-- Task statement --
All records below are to be set down exactly, each character intact.

-- Material shown --

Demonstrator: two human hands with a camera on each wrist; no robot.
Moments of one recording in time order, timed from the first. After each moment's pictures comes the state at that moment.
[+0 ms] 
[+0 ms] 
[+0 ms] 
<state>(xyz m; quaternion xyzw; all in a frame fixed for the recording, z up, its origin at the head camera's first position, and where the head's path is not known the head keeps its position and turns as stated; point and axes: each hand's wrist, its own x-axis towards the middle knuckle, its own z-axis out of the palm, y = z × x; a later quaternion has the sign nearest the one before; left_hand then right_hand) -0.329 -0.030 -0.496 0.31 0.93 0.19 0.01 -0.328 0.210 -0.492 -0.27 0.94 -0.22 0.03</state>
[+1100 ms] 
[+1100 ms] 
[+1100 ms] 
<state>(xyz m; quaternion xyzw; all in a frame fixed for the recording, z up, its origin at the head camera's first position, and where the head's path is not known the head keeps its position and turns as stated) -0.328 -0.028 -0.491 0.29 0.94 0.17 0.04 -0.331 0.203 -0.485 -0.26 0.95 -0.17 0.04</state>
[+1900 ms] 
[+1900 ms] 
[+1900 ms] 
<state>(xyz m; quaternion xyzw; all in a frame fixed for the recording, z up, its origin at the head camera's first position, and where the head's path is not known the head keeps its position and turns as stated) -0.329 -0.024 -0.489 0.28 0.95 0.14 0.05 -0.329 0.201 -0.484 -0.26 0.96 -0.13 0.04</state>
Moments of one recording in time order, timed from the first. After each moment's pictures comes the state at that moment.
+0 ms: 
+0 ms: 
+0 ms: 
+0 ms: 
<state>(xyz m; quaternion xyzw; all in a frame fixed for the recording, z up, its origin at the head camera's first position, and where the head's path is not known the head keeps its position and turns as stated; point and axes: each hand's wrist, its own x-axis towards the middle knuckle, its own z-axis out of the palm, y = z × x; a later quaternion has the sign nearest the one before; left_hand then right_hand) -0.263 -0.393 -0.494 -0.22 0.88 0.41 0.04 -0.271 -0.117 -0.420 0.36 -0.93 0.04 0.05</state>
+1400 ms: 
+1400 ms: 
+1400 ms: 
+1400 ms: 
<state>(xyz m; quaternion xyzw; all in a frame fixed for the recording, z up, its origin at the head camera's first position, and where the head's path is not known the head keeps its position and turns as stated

-- Reply to the exercise --
Demonstrator: two human hands with a camera on each wrist; no robot.
Moments of one recording in time order, timed from the first. After each moment's pictures comes the state at that moment.
[+0 ms] 
[+0 ms] 
[+0 ms] 
<state>(xyz m; quaternion xyzw; all in a frame fixed for the recording, z up, its origin at the head camera's first position, and where the head's path is not known the head keeps its position and turns as stated; point and axes: each hand's wrist, its own x-axis towards the middle knuckle, its own z-axis out of the palm, y = z × x; a later quaternion has the sign nearest the one before; left_hand then right_hand) -0.329 -0.030 -0.496 0.31 0.93 0.19 0.01 -0.328 0.210 -0.492 -0.27 0.94 -0.22 0.03</state>
[+1100 ms] 
[+1100 ms] 
[+1100 ms] 
<state>(xyz m; quaternion xyzw; all in a frame fixed for the recording, z up, its origin at the head camera's first position, and where the head's path is not known the head keeps its position and turns as stated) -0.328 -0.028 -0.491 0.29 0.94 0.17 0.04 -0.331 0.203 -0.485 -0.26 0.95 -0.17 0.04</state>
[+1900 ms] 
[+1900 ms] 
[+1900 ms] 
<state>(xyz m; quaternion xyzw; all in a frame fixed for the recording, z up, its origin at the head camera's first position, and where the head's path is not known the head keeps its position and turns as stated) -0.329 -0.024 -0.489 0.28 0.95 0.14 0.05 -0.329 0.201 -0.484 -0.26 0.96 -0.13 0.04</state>
Moments of one recording in time order, timed from the first. After each moment's pictures comes the state at that moment.
+0 ms: 
+0 ms: 
+0 ms: 
+0 ms: 
<state>(xyz m; quaternion xyzw; all in a frame fixed for the recording, z up, its origin at the head camera's first position, and where the head's path is not known the head keeps its position and turns as stated; point and axes: each hand's wrist, its own x-axis towards the middle knuckle, its own z-axis out of the palm, y = z × x; a later quaternion has the sign nearest the one before; left_hand then right_hand) -0.263 -0.393 -0.494 -0.22 0.88 0.41 0.04 -0.271 -0.117 -0.420 0.36 -0.93 0.04 0.05</state>
+1400 ms: 
+1400 ms: 
+1400 ms: 
+1400 ms: 
<state>(xyz m; quaternion xyzw; all in a frame fixed for the recording, z up, its origin at the head camera's first position, and where the head's path is not known the head keeps its position and turns as stated

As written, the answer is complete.